▸ Work to complete
Report each line of the data that includes the word "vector".
^^^^^^^^
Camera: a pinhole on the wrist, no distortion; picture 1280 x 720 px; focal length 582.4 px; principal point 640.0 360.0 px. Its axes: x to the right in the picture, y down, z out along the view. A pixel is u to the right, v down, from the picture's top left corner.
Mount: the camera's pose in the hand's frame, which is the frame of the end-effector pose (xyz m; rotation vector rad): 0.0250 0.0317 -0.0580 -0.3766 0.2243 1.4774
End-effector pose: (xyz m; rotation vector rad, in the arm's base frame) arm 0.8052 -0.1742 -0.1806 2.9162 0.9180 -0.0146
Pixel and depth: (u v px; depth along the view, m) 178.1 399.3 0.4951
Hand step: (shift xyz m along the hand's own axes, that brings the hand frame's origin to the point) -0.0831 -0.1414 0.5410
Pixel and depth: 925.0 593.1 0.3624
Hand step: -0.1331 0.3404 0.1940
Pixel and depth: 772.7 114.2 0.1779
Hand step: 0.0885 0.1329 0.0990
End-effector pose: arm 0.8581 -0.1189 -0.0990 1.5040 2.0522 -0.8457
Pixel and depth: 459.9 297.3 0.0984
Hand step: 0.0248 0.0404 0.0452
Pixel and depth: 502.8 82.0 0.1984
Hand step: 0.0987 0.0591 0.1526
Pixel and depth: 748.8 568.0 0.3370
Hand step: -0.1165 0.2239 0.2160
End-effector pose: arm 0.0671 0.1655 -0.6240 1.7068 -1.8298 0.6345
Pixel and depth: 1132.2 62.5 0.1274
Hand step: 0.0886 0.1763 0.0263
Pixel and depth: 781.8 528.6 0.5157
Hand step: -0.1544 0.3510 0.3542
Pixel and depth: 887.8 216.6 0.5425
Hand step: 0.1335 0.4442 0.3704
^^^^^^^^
▸ Reply
Mount: the camera's pose in the hand's frame, which is the frame of the end-effector pose (xyz m; rotation vector rad): 0.0250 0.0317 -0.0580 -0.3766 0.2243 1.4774
End-effector pose: (xyz m; rotation vector rad, in the arm's base frame) arm 0.8052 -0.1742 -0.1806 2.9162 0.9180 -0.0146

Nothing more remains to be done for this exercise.